--- Task instructions ---
Repeat the full listing that follows, word for word.

Data START

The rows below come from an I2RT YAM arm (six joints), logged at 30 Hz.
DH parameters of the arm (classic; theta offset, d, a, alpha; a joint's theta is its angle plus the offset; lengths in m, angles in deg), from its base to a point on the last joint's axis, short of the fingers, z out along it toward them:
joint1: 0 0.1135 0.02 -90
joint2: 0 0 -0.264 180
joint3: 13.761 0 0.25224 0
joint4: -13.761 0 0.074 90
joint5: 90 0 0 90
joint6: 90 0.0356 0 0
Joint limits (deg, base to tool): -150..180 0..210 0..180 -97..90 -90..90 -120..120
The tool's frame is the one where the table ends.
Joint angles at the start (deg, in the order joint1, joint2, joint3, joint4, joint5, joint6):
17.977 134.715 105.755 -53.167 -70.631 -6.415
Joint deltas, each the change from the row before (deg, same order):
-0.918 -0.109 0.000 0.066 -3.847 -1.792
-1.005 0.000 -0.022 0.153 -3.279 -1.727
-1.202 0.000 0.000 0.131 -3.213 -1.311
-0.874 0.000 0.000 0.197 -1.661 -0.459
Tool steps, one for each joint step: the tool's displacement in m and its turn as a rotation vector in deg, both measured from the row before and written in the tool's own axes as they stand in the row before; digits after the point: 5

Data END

--- Exercise answer ---
The rows below come from an I2RT YAM arm (six joints), logged at 30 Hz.
DH parameters of the arm (classic; theta offset, d, a, alpha; a joint's theta is its angle plus the offset; lengths in m, angles in deg), from its base to a point on the last joint's axis, short of the fingers, z out along it toward them:
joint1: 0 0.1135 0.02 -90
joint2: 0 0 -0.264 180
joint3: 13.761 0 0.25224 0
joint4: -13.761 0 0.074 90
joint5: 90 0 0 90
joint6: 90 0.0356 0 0
Joint limits (deg, base to tool): -150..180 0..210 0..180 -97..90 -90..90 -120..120
The tool's frame is the one where the table ends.
Joint angles at the start (deg, in the order joint1, joint2, joint3, joint4, joint5, joint6):
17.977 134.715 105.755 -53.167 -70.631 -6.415
Joint deltas, each the change from the row before (deg, same order):
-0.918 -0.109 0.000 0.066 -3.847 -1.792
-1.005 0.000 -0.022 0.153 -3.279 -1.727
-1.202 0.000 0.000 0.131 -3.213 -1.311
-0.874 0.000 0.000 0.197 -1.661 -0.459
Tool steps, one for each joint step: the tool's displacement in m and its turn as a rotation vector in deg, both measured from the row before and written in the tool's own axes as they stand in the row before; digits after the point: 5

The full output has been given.